Testbash Brighton 2019 Conference Day Part I of II

It’s been an intense month in a my personal life and even more intense (exciting!) months to come. So before I get too busy, let’s turn my notes (that can only be read by me), into a blog post!

In early April this year, I had the honour of speaking at Testbash Essentials on the Wednesday. I also had the opportunity to attend the main Testbash Conference on the Friday and learn a lot from the speakers.

Before the conference day, I also attended a workshop on Context Driven Coaching, which I really enjoyed.

Here are my notes on what I learned in the first few talks I was able to attend (I had to leave a bit early to make my flight back home).

Lisi Hocke - Cross team Pair testing: Lessons of a testing traveller.

“Have you ever asked yourself, are you good enough?”

Lisi didn’t come from a technical background —> she fell into testing.

She was mostly the lone tester at a company and didn’t have a mentor. But now at her current company there are more testers.

“I’m basically just managing my list, but not learning something.”

She shared her struggled in learning new things and constantly having to edit a to-do list.

When she met Toyer, they helped each other get out of their comfort zones.

She then created a goal: 10x pairing sessions with at least 6 different testers. Each 90min long.

Benefits of pair testing:

2019 goal: Code confident.

Claire Reckless and Jahmel Harris - United by Security: The Test that Divides us.

How did it work?

“If there are heaps of vulnerabilities, it makes it harder for the pen testers to know which vulnerability they should focus on”.
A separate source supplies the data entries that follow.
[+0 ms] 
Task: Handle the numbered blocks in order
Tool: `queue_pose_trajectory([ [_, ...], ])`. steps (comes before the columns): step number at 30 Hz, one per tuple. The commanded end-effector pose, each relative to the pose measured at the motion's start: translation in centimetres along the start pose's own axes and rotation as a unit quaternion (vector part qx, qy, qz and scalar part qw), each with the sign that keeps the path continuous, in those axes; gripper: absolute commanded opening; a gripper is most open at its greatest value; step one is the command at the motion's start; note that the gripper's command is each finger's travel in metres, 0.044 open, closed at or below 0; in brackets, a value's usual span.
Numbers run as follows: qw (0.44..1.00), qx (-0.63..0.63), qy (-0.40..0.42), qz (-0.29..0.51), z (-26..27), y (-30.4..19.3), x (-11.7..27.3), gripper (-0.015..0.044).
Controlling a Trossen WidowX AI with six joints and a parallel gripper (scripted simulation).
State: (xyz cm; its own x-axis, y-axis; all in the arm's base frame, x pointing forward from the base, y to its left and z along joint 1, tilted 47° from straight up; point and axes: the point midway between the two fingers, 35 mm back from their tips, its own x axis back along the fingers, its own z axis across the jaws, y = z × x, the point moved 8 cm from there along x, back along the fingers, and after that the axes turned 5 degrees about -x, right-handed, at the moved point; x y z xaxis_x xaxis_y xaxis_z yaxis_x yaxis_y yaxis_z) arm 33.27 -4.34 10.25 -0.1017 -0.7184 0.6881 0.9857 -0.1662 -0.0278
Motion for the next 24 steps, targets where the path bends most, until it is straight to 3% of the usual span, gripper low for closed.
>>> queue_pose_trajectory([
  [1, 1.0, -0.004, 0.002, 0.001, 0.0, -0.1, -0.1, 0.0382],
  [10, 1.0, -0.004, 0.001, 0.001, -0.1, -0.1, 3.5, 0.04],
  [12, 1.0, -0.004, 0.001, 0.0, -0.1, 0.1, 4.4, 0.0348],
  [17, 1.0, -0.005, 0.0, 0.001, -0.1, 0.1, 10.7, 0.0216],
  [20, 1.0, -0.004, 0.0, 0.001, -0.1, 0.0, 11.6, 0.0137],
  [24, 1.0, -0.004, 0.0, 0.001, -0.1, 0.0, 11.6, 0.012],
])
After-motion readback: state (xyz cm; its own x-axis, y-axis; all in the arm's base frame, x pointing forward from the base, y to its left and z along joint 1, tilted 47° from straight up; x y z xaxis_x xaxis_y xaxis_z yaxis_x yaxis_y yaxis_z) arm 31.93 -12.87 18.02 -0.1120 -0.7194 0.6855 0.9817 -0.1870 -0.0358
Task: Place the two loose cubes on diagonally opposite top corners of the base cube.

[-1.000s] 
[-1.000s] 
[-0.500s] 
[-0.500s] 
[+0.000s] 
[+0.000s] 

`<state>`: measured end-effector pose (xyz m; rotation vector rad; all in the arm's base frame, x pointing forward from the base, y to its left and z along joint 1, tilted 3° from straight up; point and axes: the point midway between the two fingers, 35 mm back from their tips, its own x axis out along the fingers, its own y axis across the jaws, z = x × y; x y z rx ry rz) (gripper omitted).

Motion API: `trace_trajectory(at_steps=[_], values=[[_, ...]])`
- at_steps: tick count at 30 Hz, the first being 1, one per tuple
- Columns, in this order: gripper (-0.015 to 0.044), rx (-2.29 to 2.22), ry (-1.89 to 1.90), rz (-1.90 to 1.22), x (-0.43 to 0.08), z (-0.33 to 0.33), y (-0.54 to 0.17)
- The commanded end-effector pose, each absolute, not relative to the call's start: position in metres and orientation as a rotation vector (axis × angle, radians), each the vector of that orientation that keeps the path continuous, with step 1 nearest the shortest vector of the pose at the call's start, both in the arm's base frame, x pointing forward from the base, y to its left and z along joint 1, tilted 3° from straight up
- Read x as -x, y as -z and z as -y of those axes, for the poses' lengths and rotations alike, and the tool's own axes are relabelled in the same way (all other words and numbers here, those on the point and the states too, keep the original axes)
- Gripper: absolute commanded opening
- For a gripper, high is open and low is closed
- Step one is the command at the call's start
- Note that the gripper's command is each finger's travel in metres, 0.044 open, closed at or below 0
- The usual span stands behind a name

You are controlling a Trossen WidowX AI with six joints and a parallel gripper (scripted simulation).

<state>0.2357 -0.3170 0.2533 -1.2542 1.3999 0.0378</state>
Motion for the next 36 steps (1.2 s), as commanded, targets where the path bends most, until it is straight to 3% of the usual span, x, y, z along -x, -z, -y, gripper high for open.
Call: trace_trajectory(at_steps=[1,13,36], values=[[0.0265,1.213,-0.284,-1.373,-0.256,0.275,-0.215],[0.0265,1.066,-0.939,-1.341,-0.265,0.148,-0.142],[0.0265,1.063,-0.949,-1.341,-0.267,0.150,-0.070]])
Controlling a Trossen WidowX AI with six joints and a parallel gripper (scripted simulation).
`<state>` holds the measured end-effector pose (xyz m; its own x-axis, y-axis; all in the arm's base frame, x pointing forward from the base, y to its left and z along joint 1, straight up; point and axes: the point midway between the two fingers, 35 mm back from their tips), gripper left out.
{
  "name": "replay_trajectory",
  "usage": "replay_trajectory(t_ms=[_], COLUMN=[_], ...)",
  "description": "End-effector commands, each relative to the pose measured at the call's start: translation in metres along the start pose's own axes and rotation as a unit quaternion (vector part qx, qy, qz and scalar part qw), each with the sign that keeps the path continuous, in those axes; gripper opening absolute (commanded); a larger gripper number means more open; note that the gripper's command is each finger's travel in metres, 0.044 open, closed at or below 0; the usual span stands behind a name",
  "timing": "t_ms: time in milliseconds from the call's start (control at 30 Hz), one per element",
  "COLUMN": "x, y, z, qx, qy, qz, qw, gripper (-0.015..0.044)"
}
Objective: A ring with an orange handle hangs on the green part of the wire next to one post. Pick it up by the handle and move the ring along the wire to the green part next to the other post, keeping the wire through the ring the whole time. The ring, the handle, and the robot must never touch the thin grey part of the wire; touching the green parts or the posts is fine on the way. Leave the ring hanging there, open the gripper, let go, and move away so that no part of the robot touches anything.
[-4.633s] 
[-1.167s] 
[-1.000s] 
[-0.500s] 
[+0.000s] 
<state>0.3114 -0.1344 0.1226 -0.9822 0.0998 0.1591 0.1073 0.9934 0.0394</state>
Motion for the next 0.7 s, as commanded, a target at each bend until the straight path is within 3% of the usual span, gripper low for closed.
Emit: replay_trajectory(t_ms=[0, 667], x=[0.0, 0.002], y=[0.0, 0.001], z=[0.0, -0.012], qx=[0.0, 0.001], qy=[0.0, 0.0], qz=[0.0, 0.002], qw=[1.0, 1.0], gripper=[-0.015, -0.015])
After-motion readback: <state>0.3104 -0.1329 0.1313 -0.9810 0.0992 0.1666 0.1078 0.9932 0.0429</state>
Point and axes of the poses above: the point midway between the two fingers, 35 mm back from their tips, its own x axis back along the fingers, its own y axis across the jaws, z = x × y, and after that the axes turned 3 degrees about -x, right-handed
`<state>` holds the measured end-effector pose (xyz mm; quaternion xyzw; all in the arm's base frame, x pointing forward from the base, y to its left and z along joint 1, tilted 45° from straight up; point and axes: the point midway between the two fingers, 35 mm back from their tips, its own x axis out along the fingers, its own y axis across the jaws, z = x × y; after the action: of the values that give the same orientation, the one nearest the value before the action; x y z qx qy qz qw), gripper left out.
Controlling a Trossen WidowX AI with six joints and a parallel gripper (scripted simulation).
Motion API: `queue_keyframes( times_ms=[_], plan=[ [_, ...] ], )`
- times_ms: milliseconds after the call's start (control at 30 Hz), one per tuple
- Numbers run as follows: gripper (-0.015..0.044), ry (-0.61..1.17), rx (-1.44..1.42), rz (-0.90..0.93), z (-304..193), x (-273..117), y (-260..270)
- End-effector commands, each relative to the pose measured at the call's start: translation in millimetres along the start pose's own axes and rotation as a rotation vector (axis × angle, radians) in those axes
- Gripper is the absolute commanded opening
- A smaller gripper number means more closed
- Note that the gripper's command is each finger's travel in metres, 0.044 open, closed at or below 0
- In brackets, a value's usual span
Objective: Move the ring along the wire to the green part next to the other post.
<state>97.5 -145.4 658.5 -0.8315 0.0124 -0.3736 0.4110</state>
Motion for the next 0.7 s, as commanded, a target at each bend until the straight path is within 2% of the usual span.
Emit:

Jim Holmes - Changing testing culture in a ginormous company

Ultimately it often came down to a people problem

Choose your battles

People + FUD

Look for existing initiatives

Mike Smith - Owning your craft

New project with lots of new technology and new concepts he was unfamiliar with.

-->This led to imposter syndrome

-->Then he admitted how little he knew

-->Turns out that the rest of the team only had a few weeks headstart and were also learning

It’s not cool to like what we do (at work). A lot of us are surrounded by miserable people.

Mike wanted to get better: “It wasn’t just my day job, it was my craft.”

If there were things he had to do multiple times, he taught himself how to automate it; write a script for it.

Mike learned to be easier on himself e.g. When he missed a bug, he wouldn’t feel guilty - instead he would get curious and try to make it happen again and again.